昨日の菅総理記者会見、フリーの神保記者が総理に対し、
「国民に協力を求めるばかりで、政府は何をやってきたのか。病床数は人口当たりで世界一、感染者数はアメリカの100分の1、それでなぜ医療がひっ迫、単に医療の体制が違うんじゃないか」
という疑問を全国民の前で初めて訴えた。私もそれをずっと訴えてきたが、メジャーマスコミは完無視。だが、かなりの国民が見ていたであろうあの場で神保氏がこれを質問されたことは衝撃だった。たしかに存在する少数派の声が世に出た瞬間だった。
そして、菅総理の答えが国民皆保険の見直しに言及したものであったことにつき、Twitterで頓珍漢な受け答えとの批判もあるようだ。
たしかにわかりにくい受け答えであったので、私なりの解説を加える。
これは、民間病院が協力してくれないなら、あるいは今の医療体制に問題あるなら国民皆保険とかのまさに根本にまで踏み込んで医療体制を検証して見直すよ、という菅総理のものすごい恫喝だったのではないか?
だとしたら誰も手をつけられなかったところに踏み込む、まさに菅総理の本領発揮というところだろう。
ここで総理が口走った「国民皆保険制度の検証」は、実は医師会にとって、とてつもないインパクトのある言葉。
開業医の方が、経験の差、腕の良し悪し、説明の丁寧さ、設備の有無など、医療機関同士の間での競争要因が結構あるにも関わらず、無競争で、今の厳しい競争社会から切り離された聖域のような状態で均一に高所得を得ている秘訣は、実は国民皆保険制度。

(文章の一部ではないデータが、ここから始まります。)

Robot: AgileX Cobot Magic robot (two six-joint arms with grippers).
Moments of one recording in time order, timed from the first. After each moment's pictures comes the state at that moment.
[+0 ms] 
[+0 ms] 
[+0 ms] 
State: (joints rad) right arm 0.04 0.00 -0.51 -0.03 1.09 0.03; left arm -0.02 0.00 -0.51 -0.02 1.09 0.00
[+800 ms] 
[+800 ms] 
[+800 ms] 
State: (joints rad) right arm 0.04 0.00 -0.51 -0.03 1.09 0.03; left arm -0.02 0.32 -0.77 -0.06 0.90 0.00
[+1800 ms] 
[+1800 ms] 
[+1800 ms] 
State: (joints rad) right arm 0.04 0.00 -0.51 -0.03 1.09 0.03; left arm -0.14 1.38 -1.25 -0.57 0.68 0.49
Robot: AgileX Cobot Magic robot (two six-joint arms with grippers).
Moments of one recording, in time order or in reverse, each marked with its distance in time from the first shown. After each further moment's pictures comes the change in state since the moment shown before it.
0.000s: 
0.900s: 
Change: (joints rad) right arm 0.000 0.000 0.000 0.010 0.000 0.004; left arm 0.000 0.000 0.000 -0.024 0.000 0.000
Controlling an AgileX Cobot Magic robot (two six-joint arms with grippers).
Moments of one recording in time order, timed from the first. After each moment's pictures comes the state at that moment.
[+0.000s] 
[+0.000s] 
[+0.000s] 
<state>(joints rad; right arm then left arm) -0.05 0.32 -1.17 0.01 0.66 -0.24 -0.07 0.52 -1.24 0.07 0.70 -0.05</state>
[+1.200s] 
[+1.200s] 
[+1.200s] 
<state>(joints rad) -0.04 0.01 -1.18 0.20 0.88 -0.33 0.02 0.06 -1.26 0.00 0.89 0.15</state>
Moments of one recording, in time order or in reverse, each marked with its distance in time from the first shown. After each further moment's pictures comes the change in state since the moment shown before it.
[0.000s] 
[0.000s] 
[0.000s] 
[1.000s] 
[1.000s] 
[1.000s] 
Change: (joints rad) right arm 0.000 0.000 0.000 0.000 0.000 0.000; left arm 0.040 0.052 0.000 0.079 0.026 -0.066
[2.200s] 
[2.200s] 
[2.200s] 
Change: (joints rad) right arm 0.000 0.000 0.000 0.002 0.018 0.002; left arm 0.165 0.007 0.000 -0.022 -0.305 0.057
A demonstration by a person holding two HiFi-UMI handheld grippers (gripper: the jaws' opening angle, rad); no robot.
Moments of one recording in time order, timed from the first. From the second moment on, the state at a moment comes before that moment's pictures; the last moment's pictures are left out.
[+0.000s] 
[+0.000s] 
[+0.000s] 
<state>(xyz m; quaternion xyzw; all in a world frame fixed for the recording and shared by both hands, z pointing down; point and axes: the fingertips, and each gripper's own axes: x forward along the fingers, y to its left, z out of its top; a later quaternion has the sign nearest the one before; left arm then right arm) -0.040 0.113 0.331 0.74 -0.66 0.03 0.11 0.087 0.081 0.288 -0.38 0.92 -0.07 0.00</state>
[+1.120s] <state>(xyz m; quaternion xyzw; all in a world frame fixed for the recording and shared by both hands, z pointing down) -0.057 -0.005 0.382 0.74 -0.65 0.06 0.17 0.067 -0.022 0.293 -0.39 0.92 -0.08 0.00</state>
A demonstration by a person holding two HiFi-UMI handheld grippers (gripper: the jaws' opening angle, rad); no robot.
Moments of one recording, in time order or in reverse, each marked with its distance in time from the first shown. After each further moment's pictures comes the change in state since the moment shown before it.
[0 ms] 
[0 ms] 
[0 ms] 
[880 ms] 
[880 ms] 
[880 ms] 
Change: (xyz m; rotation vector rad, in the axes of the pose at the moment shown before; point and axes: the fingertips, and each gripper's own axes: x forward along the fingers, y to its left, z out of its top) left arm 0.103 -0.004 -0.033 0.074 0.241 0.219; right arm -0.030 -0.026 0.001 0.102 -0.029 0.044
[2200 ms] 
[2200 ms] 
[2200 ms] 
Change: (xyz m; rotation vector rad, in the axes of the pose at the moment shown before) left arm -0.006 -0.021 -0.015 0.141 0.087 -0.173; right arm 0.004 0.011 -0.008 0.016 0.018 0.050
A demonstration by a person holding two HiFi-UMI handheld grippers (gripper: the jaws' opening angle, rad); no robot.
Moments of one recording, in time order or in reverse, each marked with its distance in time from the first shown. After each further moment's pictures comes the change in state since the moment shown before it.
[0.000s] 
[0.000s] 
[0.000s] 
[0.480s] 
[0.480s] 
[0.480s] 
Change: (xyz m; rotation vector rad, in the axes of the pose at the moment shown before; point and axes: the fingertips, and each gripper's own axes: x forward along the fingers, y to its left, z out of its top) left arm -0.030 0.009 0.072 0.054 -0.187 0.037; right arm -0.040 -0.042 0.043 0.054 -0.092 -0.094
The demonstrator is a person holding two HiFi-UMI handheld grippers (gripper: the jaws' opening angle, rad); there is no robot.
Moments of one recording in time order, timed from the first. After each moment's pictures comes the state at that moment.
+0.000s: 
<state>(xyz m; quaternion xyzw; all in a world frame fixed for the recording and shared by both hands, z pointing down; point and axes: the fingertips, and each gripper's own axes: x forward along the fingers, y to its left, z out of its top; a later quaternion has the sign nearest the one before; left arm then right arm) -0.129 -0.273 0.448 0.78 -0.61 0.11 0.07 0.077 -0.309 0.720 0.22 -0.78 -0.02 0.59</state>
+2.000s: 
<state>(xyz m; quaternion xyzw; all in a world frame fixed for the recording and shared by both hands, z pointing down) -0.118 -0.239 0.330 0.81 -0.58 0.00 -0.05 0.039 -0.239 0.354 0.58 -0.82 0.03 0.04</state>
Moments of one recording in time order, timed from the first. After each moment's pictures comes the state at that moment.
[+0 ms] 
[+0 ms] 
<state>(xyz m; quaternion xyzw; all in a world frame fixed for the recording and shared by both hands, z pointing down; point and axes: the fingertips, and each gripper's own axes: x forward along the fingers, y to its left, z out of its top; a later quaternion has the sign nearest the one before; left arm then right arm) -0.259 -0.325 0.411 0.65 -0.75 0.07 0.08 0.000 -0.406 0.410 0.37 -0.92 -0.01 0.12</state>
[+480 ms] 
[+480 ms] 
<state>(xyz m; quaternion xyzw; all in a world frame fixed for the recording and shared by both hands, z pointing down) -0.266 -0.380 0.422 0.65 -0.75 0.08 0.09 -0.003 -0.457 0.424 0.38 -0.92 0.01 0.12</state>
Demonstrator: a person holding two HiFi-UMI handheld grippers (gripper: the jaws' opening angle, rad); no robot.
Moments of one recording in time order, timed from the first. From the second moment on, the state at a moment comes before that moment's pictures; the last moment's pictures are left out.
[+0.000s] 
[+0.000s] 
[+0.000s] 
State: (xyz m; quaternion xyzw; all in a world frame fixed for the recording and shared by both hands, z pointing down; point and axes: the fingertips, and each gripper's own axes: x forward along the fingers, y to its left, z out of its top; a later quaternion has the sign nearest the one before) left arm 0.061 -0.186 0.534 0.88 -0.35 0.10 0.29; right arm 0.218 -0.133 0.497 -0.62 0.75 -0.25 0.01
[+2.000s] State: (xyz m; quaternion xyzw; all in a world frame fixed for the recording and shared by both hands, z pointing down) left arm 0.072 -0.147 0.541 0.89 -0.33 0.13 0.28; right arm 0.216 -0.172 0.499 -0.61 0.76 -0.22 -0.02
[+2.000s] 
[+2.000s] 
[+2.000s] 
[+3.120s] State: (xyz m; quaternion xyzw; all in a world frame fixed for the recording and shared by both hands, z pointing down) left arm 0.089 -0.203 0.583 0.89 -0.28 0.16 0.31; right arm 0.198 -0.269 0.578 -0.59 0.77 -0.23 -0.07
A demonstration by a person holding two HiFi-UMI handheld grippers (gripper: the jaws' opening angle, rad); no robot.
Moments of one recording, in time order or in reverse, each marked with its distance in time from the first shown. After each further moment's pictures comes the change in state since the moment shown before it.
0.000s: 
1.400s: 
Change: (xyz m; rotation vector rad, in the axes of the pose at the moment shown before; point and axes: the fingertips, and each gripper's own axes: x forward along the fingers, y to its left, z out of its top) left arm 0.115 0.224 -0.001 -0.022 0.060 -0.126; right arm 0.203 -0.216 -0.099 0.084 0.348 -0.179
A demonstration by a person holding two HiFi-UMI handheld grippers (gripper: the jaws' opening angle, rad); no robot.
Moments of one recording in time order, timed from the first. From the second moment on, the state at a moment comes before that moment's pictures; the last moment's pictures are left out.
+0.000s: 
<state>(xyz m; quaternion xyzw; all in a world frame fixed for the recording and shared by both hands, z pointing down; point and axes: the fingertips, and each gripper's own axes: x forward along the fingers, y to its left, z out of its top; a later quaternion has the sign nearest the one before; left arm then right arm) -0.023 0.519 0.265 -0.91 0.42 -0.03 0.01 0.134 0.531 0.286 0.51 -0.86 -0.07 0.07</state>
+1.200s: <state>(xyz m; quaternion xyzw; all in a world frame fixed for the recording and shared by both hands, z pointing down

ゴッドハンドが診ても、グリーンボーイが診ても料金が同じなのは本来おかしな制度だが、腕の差による価格競争は確実に回避できるので医師会総体の利益には資する。たとえていえば、ミシュランの3つ星級レストランにとっては超格安価格になってしまうが、街角の飲食店にとってはおいしい価格設定となり、結局、数の多い街角の飲食店が潤う方が全体としては都合がよくなるということ。
そういった無競争システムが背景にあるため、需要の多いコロナ治療に料金を上げて医療機関が取り組む、というアニマルスピリッツも当然出てこない。公的病院以外には、患者のための奉仕精神に溢れた一部の医療者しか取り組まれていないのも、結局は経済原理が背景にある。
そして、医療資源が実はあるのに取り組む者(機関)が少ないがために医療破滅とまで言われる状況も当然生まれる。
そこを変えれば良いという究極の本音を菅総理はつい口走ってしまったのだろうが、ここは日本医師会が死守してきた本丸中の本丸。
日本医師会会長はこの質疑を聞いてどう思われたのだろうか。